There are a total of five pupils and no teachers, formal classes or a curriculum. Students are guided by staff members who shepherd them toward resources and information.
At a recent meeting, Sampson and Beth King, a parent and part-time staff member, ran through items on the agenda. Nick stood over a stool nearby alternately playing cards and offering feedback and commentary.
Two other students, Emily King, 16, and Shae Nethercott, 13, played Old Maid at a nearby table. Nick's 5-year-old brother, Liam, the school's youngest student, twirled in circles in his stocking feet, swatting the air.
Students draft school laws, and at this meeting - the last one of the school year - they revised a policy on leaving campus.

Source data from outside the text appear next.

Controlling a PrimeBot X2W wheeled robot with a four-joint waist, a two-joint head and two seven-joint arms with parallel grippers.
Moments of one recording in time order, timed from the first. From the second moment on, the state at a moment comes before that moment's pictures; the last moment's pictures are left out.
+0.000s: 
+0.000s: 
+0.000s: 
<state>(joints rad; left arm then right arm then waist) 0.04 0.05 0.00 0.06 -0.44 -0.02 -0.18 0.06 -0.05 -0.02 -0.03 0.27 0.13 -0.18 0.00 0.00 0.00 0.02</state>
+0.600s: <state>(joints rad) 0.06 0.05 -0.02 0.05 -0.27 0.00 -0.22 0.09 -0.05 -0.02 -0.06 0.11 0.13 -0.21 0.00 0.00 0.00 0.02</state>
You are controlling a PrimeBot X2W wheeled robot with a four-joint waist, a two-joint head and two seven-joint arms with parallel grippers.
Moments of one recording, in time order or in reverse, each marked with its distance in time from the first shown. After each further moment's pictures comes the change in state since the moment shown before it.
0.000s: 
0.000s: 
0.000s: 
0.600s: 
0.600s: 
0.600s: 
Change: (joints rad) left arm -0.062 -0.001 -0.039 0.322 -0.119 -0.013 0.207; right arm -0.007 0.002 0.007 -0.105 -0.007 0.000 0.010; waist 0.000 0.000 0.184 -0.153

King dragged a pink highlighter across a map to mark the boundaries of the downtown area where students are now allowed to visit.
The next item: Voting on whether to use student activity funds for everyone to have lunch at a downtown diner. Approval was unanimous. The outing was to celebrate the end of the school year.
I don't know how much pure educational democracy I want to expose my son to, especially given the inherent pitfalls of the concept (READ: Democracy is two wolves and a sheep deciding what's for dinner.) However, I can see value in this sort of program, with one caveat. Parents MUST be involved. Education starts at home, whether the child is being "unschooled", homeschooled, or schooled in a traditional setting.